Find the lines below in which the string "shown" occurs. Copy each one.

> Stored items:
#####
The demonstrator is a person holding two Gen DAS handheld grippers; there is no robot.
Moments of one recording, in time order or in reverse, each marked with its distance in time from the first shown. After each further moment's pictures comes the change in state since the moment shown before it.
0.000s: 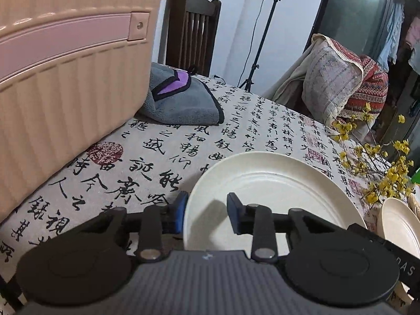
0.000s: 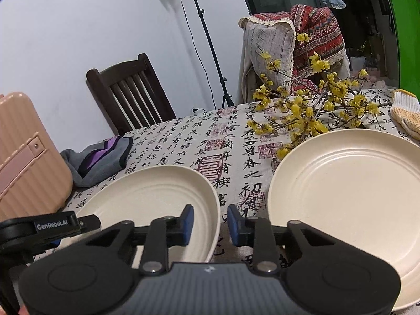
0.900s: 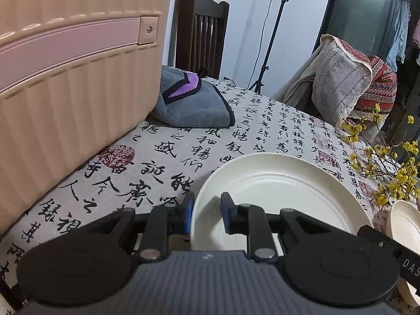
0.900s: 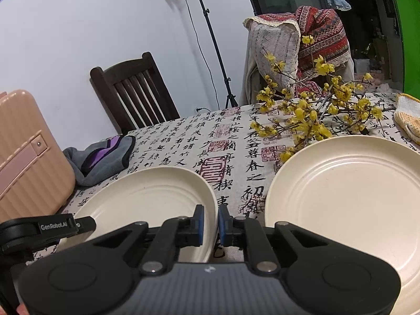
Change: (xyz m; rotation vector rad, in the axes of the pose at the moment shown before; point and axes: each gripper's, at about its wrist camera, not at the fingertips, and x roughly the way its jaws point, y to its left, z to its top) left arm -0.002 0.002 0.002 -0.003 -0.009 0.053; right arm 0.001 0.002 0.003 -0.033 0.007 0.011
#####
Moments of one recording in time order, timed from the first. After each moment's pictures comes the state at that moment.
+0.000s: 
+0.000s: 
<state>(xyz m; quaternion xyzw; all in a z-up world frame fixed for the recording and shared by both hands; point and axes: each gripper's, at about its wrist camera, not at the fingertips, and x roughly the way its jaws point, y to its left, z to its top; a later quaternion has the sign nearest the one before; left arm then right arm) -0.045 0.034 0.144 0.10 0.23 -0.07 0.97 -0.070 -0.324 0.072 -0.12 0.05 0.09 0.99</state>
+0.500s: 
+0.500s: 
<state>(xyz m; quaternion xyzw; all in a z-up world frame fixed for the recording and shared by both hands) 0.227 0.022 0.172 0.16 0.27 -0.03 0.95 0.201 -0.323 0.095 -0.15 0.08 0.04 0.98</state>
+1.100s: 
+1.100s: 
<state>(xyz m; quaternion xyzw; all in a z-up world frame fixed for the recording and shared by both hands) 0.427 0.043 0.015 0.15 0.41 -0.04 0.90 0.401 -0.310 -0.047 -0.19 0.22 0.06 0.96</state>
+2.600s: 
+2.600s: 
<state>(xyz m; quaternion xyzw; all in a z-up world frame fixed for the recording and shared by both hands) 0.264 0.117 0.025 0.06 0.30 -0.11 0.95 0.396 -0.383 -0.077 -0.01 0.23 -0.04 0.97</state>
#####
> Answer:
Moments of one recording, in time order or in reverse, each marked with its distance in time from the first shown. After each further moment's pictures comes the change in state since the moment shown before it.
Change: (xyz m; rotation vector rad, in the axes of the pose at the moment shown before; point and axes: each gripper's, at about its wrist camera, not at the fingertips, and x roughly the way its jaws point, y to its left, z to its top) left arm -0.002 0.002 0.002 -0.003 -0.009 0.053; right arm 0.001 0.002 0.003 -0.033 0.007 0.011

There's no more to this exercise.